Th' bowgy mon, 'e's grabbin' 'old o' me collar!"

Now faither gets gewse bumps an' rides wum like 'ell.
'Is missus is waitin', 'er knows 'im tew well.
"Our kid sid th' bowgy mon down by th' river -
I 'ope 'e's alrite, 'cos 'e's all of a shiver."
'Er's loffin': "Ah knowen wha's up wi' yo tew,
Yo'n both 'ad tew much on our Lily's 'ome brew!"

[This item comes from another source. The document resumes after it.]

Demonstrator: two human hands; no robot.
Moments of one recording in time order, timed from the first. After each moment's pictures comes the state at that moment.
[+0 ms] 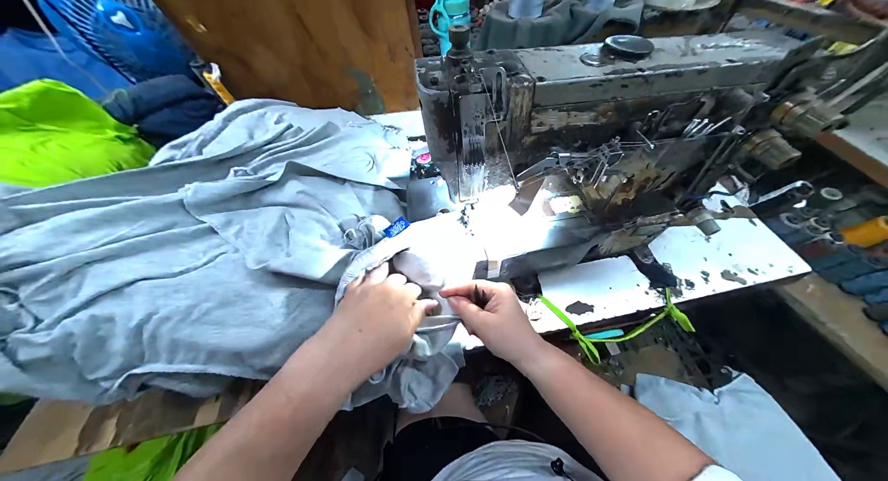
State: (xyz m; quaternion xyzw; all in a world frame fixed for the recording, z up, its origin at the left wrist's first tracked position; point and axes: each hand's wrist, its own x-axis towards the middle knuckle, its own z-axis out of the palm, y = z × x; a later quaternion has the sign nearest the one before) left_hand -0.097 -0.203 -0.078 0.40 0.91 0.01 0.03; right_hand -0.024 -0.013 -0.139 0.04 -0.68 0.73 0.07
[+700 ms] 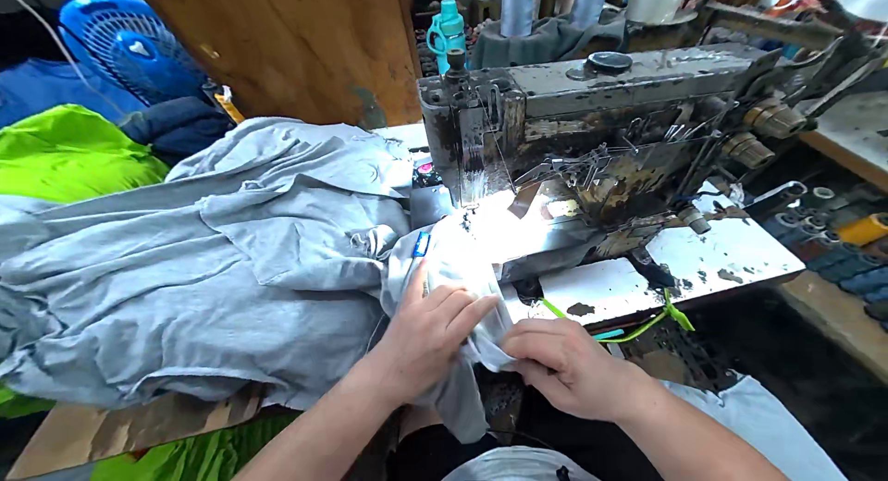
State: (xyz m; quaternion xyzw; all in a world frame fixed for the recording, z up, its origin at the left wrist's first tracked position) left_hand -0.074 -0.181 -0.106 0.58 0.77 0.18 -0.20; right_hand 0.036 0.042 -0.112 0.34 -0.81 0.43 0.22
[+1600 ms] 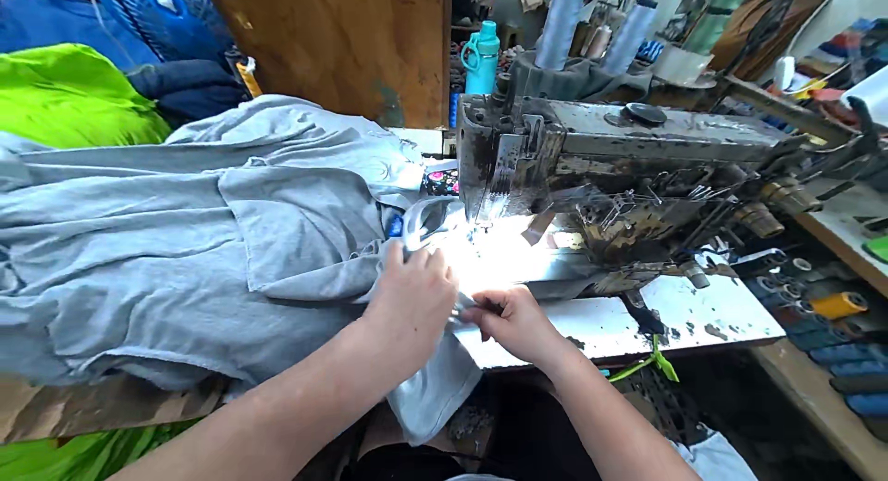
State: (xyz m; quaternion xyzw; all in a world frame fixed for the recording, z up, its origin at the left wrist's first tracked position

COMMENTARY The original poem is written in the Strasbourg variant of the German dialect spoken in Alsace (Alemannic with French elements). It is one of a collection of parodies of German poems by one C Knapp, published in Strasbourg in 1905. This particular parody - some would say travesty - is based on Goethe's ballad Erlkönig, best known outside German-speaking countries from Schubert and others' vocal settings. Erlkönig ends in tragedy: riding home during a storm, a father ignores his young son's pleas to save him from the will o' the wisp, and at the end of his journey he discovers that the child is dead. In this version the suspense and the sinister undertones are likewise maintained until the last verse; however, we then discover that father and (considerably older) son are both very much alive if somewhat the worse for wear, having consumed rather more new wine than is good for them. The poem reminds me of my time in Alsace and the Black Forest, struggling with their Alemannic dialects. The translation celebrates my English Black Country heritage, and is in the version of the dialect spoken in and around Cradley. The dialect is particularly close to its Germanic roots, and the sentiments of the poem fit nicely in the Black Country humorous tradition of slightly surreal self-mockery. In ‘localising' the narrative I have incorporated references to my own family history. My grandfather, Ernest Tromans, grew up near Belle Vale Forge (‘Spade & Shovel Works') on the River Stour, not far from Cradley. His nineteenth-century forebears kept the Boat Inn at the mouth of the canal tunnel in nearby Oldhill. My great-aunt Lily wouldn't have known anything about new wine, but she was famous locally for her home-brewed beer. I would like to thank Wolfram Schindler (Baden-Baden) for deciphering the more obscure aspects of the original, and Jill Guest (Cradley) for her help in fine-tuning the Black Country dialect.

The translation was judged Commended in The Times/Stephen Spender Trust poetry translation competition 2006.